Problem: From the line with "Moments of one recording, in" to the line with "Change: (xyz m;", output every line below exactly, both ends included. Skip the pictures.

Record set:
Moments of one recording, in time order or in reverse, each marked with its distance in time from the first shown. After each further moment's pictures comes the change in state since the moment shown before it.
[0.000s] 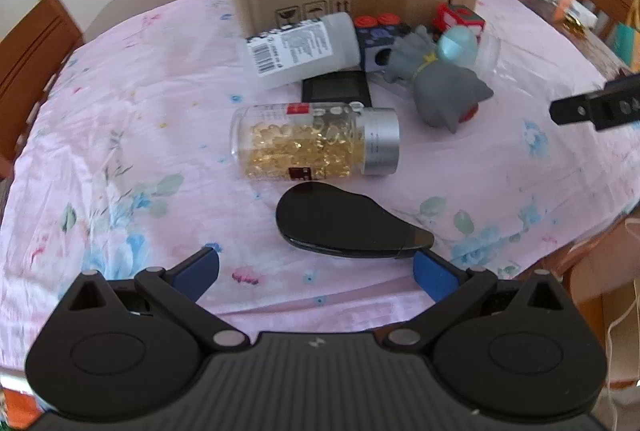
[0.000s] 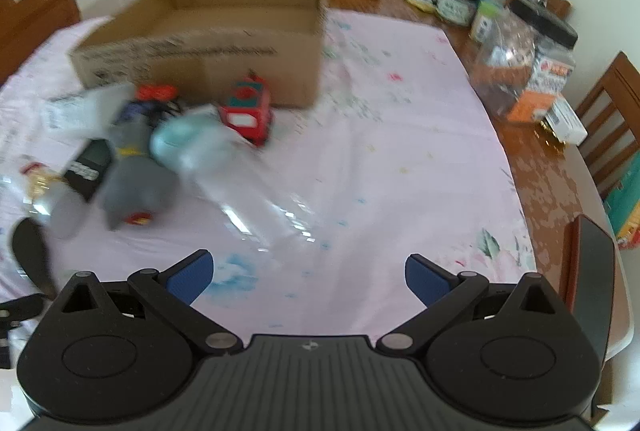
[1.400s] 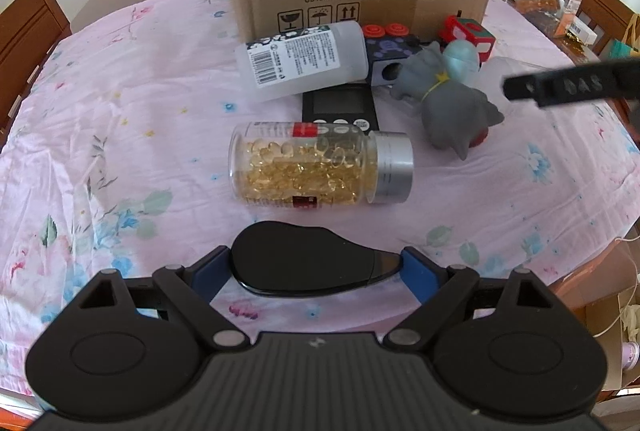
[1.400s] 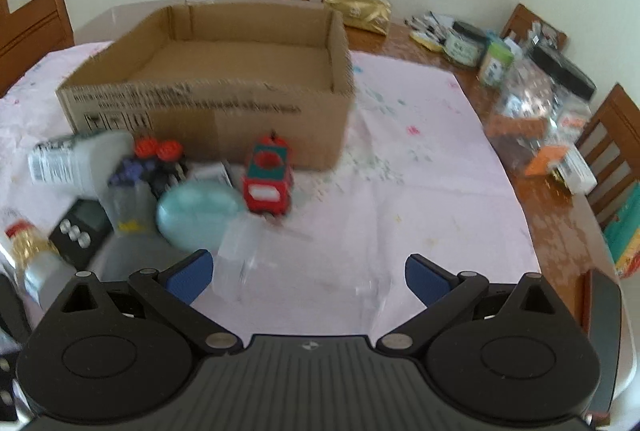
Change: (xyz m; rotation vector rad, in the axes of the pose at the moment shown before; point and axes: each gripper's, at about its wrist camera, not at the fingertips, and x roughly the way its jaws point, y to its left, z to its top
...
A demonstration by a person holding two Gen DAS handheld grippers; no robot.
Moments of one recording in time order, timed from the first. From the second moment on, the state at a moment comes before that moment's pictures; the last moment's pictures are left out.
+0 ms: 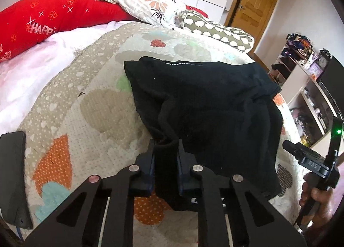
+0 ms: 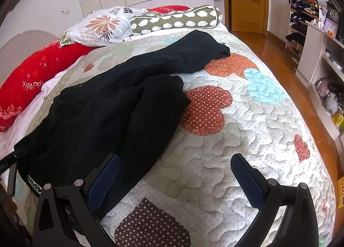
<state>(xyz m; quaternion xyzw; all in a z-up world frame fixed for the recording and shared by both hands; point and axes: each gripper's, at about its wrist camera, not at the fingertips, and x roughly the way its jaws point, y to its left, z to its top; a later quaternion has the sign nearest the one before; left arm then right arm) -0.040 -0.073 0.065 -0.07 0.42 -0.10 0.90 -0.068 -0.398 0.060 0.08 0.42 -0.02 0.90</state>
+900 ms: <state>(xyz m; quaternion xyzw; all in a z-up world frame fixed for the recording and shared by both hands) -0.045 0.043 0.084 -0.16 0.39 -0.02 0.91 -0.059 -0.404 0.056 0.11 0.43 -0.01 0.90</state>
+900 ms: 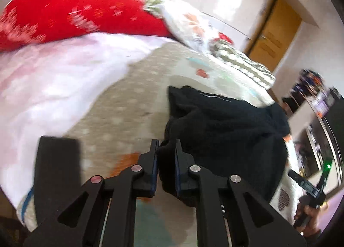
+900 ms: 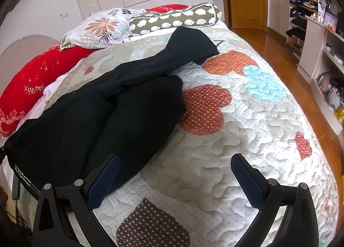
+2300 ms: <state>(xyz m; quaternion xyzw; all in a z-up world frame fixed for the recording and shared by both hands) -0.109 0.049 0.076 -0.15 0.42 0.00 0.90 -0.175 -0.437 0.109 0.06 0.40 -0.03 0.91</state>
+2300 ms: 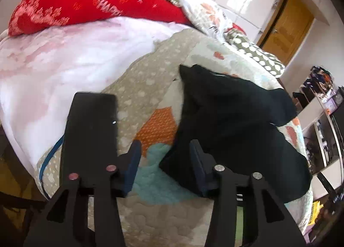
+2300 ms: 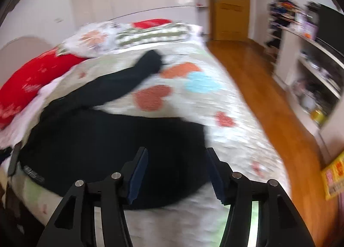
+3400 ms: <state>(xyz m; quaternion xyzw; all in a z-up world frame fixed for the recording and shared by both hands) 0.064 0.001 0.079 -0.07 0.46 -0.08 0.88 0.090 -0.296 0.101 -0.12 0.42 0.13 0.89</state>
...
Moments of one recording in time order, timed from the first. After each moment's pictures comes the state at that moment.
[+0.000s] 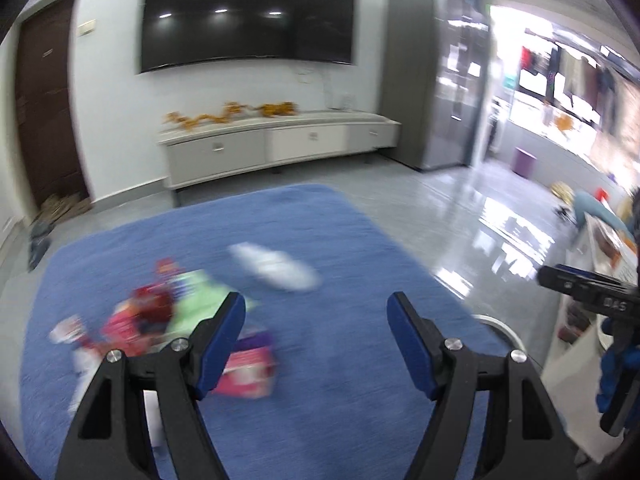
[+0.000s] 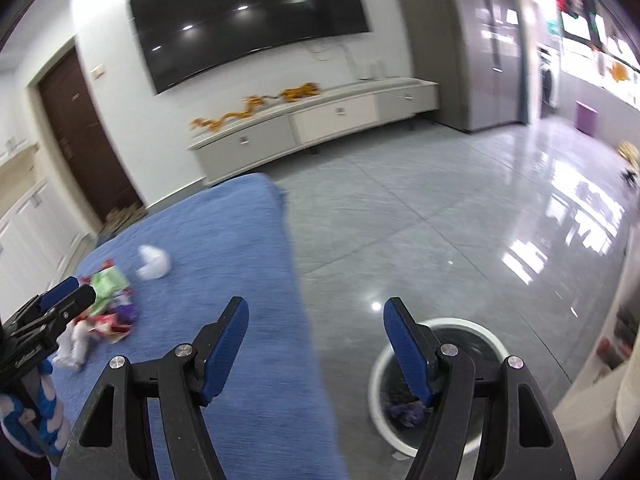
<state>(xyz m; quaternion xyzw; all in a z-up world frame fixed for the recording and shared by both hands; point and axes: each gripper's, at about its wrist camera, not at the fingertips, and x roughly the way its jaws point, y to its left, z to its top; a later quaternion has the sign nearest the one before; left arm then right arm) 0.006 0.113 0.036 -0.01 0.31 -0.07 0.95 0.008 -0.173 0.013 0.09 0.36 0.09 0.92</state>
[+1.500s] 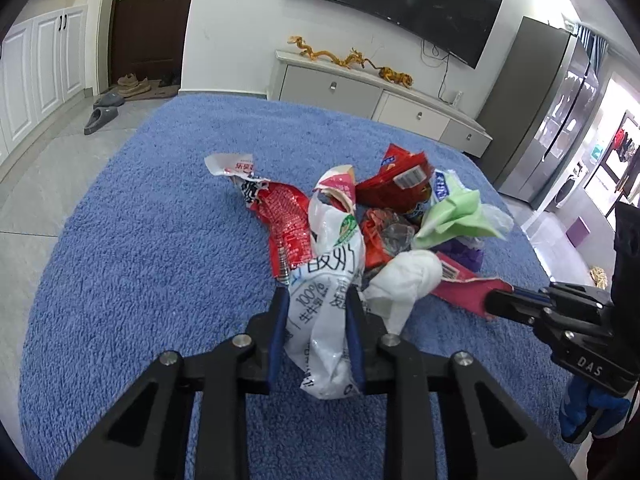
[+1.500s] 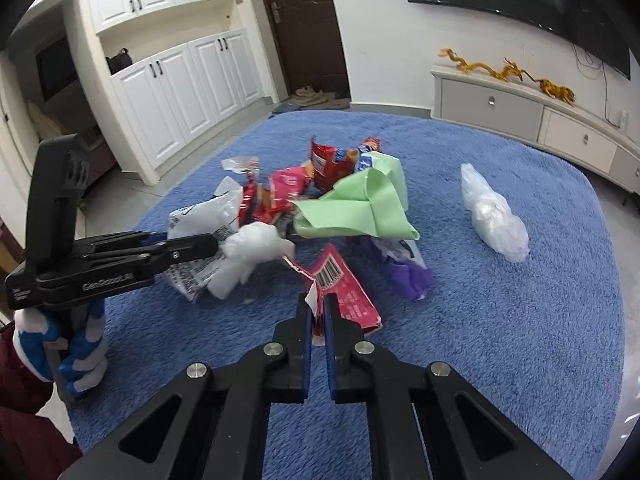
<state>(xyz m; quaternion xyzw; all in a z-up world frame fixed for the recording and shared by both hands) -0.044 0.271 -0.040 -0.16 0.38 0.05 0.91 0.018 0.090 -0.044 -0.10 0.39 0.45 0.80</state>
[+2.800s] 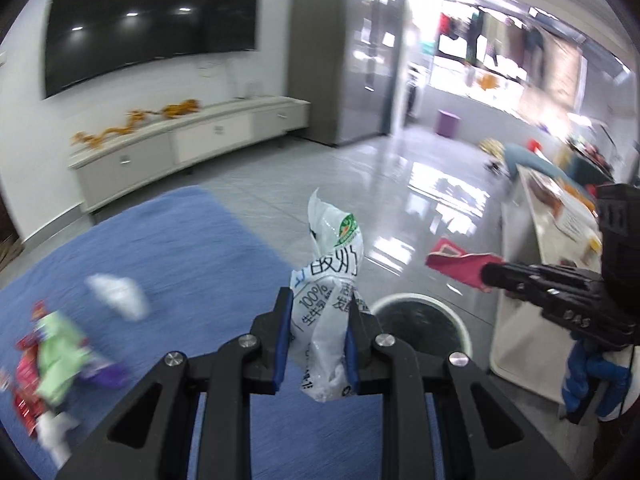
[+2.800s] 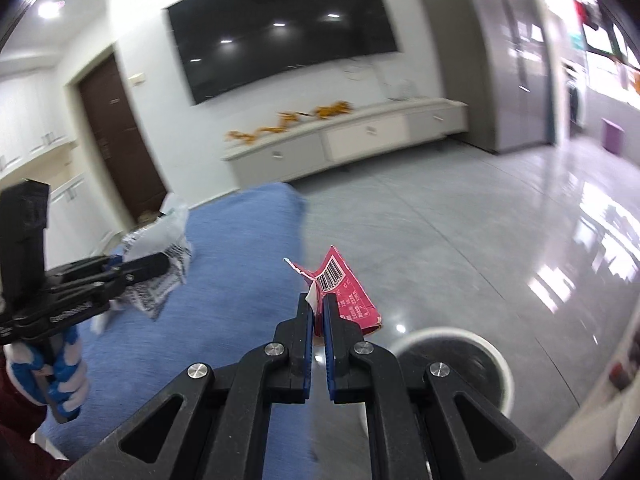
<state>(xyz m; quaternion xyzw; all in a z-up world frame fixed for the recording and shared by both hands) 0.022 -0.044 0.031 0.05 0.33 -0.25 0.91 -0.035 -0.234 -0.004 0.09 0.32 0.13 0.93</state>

Task output:
Moments of one recording, in time order or in reverse, each marked with its distance in time from the first shown. After each further moment's pictures comes the change in state since the moment shown before it.
[0.000s] 
[0.000s] 
[1.400s] 
[1.400s] 
Change: (xyz m; rotation vector rad, in the axes of the pose at the moment shown before; point and axes: each gripper's, at about its wrist camera, not at the fingertips, and x roughly the way its jaws point, y to its left, z to its top

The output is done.